Mechanisms of Vascular Aging

Abstract

Aging of the vasculature plays a central role in morbidity and mortality of older people. To develop novel treatments for amelioration of unsuccessful vascular aging and prevention of age-related vascular pathologies, it is essential to understand the cellular and functional changes that occur in the vasculature during aging. In this review, the pathophysiological roles of fundamental cellular and molecular mechanisms of aging, including oxidative stress, mitochondrial dysfunction, impaired resistance to molecular stressors, chronic low-grade inflammation, genomic instability, cellular senescence, epigenetic alterations, loss of protein homeostasis, deregulated nutrient sensing, and stem cell dysfunction in the vascular system are considered in terms of their contribution to the pathogenesis of both microvascular and macrovascular diseases associated with old age. The importance of progeronic and antigeronic circulating factors in relation to development of vascular aging phenotypes are discussed. Finally, future directions and opportunities to develop novel interventions to prevent/delay age-related vascular pathologies by targeting fundamental cellular and molecular aging processes are presented.

Keywords: atherosclerosis; inflammation; phenotype; proteostasis; stem cells.

Figure 1:. Conceptual model for the role of cell-autonomous and non-cell-autonomous mechanisms in vascular aging.

The model predicts that circulating pro-geronic (e.g. inflammatory cytokines, RAS/renin-angiotensin system, aldosterone) and anti-geronic factors (e.g. IGF-1, mediators of caloric restriction, estrogen) derived from the brain, the endocrine system, cells of the immune system and/or the adipose tissue orchestrate aging processes simultaneously in the endothelial and smooth muscle cells within the large vessels and microcirculation. The hierarchical regulatory cascade for vascular aging involves modulation of cell-autonomous cellular and molecular aging processes.

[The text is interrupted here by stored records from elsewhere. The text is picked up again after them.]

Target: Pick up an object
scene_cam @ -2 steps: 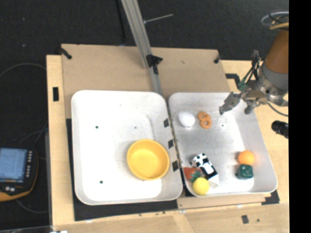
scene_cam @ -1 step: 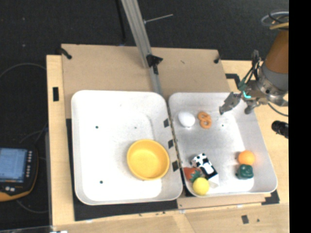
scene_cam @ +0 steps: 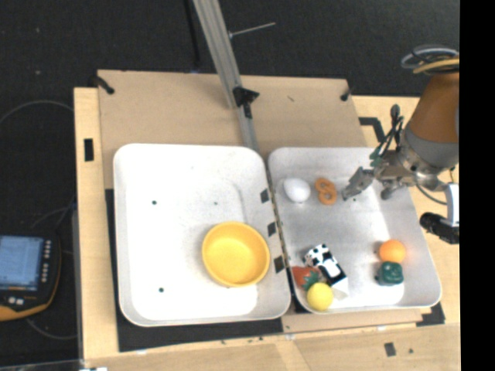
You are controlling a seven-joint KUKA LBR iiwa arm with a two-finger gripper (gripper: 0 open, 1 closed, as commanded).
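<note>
Over the right bin, toward two o'clock of its floor, we see the gripper hanging with its two fingers spread apart and nothing between them. One finger points down toward the bin's middle; the other sits nearer the right wall. Above it the arm shows its orange band and grey wrist, coming in from three o'clock.

At nine o'clock from the gripper, near but apart from it, lies an orange ring. Just beside the ring, again at nine o'clock, is a white egg, close to the bin's left wall.

Toward five o'clock of the bin we find an orange ball with a green toy touching it from below. At seven o'clock of the bin there is a heap: a black-and-white block, a red piece at its left, and a yellow ball at the front wall.

Across the divide, the left bin holds a yellow bowl at four o'clock of its floor, upright, near the right wall.
</note>
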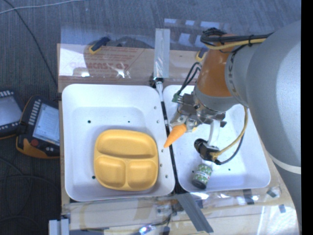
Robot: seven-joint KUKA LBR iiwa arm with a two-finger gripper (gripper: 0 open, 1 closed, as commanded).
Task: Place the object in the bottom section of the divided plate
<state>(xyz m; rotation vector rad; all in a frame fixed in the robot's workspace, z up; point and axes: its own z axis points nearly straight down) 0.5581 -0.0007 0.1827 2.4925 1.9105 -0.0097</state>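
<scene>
Carrot (174,135) gripped in the jaws (185,126) over the bins' divide; yellow plate (126,159) in left bin (78,111).

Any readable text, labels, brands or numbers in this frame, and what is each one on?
Cardboard sheet behind the bins: red printing, reversed and too blurred to read.
Handheld pendant on the floor: lit screen, contents too small to read.
Small can in the right bin: patterned label, unreadable.
Yellow divided plate, orange carrot: no markings.
</scene>
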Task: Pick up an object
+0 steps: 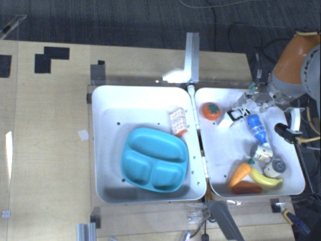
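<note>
My gripper (241, 112) hangs low over the far part of the right bin (220, 149), with the grey arm and its orange band (296, 54) coming in from the upper right. Just left of it lies a round orange-red fruit with a green top (210, 110). Directly below and to the right of the gripper, a blue bottle (257, 127) lies slanted. Near the bin's front sit a carrot (241, 172), a banana (266, 178), a red piece (247, 187) and a small can (263, 155). I see nothing held.
The left bin (108, 149) holds a blue divided plate (154, 158) and a small printed packet (177, 121) by the dividing wall. A metal post (192, 59) rises behind the bins. Cables and a black fitting (286, 132) crowd the right rim.
</note>
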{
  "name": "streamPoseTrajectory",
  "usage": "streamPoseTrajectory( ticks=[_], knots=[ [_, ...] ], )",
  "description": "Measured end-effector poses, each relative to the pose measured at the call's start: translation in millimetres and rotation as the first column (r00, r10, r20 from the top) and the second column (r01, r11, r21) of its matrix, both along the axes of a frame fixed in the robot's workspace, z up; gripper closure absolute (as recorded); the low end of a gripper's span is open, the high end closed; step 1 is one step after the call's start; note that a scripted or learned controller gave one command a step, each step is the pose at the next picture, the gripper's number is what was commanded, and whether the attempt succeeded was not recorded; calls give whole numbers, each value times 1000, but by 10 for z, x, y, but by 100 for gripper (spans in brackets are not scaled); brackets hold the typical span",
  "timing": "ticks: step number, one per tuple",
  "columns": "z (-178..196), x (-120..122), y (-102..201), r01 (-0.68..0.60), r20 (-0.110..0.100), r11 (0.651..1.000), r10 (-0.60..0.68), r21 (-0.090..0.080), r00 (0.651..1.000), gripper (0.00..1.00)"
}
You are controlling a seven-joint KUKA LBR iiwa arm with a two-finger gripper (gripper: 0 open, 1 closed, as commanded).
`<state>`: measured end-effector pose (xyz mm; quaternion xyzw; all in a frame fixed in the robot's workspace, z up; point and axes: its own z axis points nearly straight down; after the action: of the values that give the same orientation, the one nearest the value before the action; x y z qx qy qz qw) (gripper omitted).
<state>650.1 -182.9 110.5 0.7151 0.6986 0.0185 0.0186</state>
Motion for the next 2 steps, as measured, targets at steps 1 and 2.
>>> streamPoseTrajectory(
  ticks=[1, 2],
  knots=[
    [-8, -256, -174, 49, 2, 999, -49, -1, 999, 0],
    [1324, 57, -135, -167, -46, 986, 166, -2, 985, 0]
  ],
)
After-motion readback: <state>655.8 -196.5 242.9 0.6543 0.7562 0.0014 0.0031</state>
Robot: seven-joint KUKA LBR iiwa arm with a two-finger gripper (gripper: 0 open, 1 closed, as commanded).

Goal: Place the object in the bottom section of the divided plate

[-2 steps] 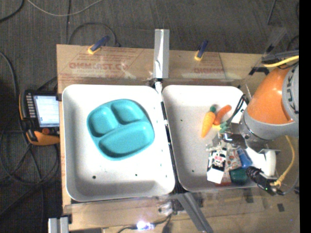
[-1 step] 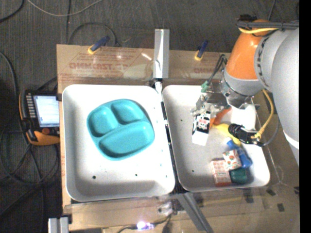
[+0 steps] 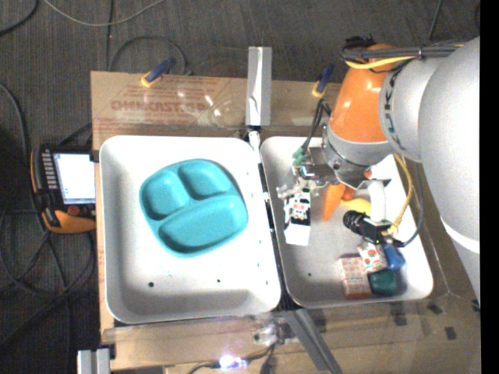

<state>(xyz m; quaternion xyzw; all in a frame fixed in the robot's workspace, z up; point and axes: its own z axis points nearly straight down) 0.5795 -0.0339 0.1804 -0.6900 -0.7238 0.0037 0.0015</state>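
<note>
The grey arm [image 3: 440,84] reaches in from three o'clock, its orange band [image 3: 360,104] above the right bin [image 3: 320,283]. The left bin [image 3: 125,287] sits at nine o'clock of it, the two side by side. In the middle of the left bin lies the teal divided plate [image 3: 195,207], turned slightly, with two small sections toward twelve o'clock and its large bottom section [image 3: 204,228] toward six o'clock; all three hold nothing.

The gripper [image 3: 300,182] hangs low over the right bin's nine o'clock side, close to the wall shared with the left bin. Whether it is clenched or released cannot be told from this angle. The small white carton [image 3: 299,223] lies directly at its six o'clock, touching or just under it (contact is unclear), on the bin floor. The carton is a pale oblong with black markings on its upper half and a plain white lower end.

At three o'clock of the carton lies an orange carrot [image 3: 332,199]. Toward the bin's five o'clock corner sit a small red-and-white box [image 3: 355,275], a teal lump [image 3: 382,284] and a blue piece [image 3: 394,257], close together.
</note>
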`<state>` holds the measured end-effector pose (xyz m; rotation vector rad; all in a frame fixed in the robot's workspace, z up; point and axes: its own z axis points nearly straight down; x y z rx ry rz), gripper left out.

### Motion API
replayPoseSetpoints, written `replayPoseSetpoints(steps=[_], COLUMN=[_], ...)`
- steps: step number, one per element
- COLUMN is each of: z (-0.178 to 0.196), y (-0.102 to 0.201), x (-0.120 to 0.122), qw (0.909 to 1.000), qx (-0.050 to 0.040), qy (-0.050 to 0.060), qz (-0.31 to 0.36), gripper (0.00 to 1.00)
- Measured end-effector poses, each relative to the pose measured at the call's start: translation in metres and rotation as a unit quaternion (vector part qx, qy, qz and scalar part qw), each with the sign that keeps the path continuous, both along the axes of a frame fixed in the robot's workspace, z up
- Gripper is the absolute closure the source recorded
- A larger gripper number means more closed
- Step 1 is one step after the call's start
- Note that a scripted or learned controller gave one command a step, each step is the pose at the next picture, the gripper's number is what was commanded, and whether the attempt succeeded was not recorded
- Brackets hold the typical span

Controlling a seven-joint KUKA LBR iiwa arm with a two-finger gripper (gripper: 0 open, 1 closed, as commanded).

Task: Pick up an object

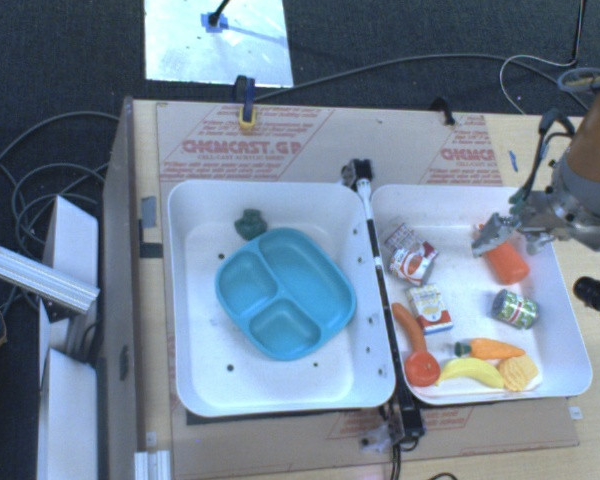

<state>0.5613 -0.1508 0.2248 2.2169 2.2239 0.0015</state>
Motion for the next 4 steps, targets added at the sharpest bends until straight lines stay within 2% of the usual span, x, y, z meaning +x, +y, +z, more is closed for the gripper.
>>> replayPoseSetpoints(steps=[1, 2, 3, 4], z=[-0.071, -0.141, -0.129, 0.003], y=[-0.056, -0.055, -0.056, 0.070], x=[0.064, 0.056, 0.058, 0.048], qw=[1.0000, 1.0000, 1.0000, 1.0000], qx=[-0.0004, 0.0002, -0.0007, 0.0007], qy=[0.001, 0.001, -0.002, -0.003], qz=[-0.001, -0.001, 0.000, 0.001], gripper=[0.00, 0.00, 1.00, 1.00])
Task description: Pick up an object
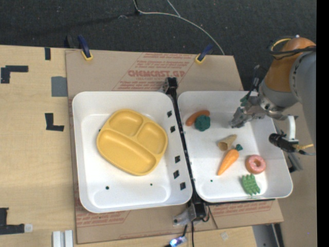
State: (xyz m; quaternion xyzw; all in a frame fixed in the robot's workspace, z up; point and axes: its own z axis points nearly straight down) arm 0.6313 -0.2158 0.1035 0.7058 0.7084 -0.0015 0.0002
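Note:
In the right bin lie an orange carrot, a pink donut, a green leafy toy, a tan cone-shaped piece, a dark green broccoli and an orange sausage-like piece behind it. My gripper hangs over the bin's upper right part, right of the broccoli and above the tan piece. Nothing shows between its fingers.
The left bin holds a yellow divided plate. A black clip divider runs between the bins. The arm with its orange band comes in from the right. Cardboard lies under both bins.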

The resulting functional dysregulation of vascular cells (i.e. impaired vasomotor, barrier, secretory and transport functions of the vasculature as well as adverse structural remodeling) promote the development of a wide range of age-related vascular pathologies.

Figure 2:. Proposed scheme for mechanisms and pathological consequences of age-related oxidative stress in vascular endothelial cells.

The model predicts that in aged endothelial cells dysfunctional mitochondria and NAD(P)H oxidases are critical sources of increased ROS production. Increased levels of O₂^.- generated by the electron transport chain are dismutated to H₂O₂, which can penetrate the mitochondrial membrane increasing cytoplasmic H₂O₂ levels. Increased oxidative stress is exacerbated by age-related impairment of Nrf2-dependent homeostatic antioxidant defense mechanisms. H₂O₂ plays important signaling roles, including activation of NF-κB, which contribute to age-associated low grade chronic vascular inflammation. Increased levels of O₂^.- generated by NAD(P)H oxidases (stimulated by elevated TNFα levels and/or by the activated local renin-angiotensin system [RAS] in the vascular wall) decrease the bioavailability of NO by forming ONOO-. Increased nitrative stress lead to PARP-1 activation, which promotes vascular inflammation and contributes to cellular energetic dysfunction by consuming NAD+ , compromising sirtuin-mediated anti-aging pathways. Impaired bioavailability of NO promotes vasodilator dysfunction and compromises endothelial viability. In addition, increased vascular oxidative stress in aging also induces MMP activation, promoting the pathogenesis of intracerebral hemorrhages, aneurysm formation and blood brain barrier disruption.

Figure 3:. Mechanisms and consequences of age-related vascular inflammation.

The model predicts that multiple pathways converge on activation of inflammatory processes in the vascular tissue. During aging increased ROS production, exacerbated by Nrf2 dysfunction, enhances NF-κB activation, which promotes inflammatory cytokine and chemokine expression, microvascular endothelial activation, leukocyte adhesion and extravasation. Increased nitrative stress promotes PARP1 activation, which contributes to impaired activity of anti-inflammatory sirtuins. Sterile inflammation in the vascular wall is also exacerbated by increased secretion of inflammatory mediators from senescent cells and danger-associated molecular patterns (DAMPs), which activate innate immune system effectors, including toll-like receptors (TLRs) and the NLRP3 inflammasome complex. The aging vasculature in humans is also affected by the high prevalence of endothelium-trophic persistent cytomegalovirus (CMV) infection. Inflammatory processes contribute to a wide range of macro- and micro-vascular pathologies affecting older people.

Figure 4:. Conceptual model for the pathogenic role of cellular senescence in vascular aging.

The model predicts that increased presence of senescent endothelial and/or smooth muscle cell (SMC) in the aged vasculature and their proinflammatory secretome (SASP: senescence-associated secretory phenotype) contributes to impaired angiogenesis and microvascular rarefaction, pathological remodeling of the ECM, barrier disruption, chronic inflammation and atherogenesis.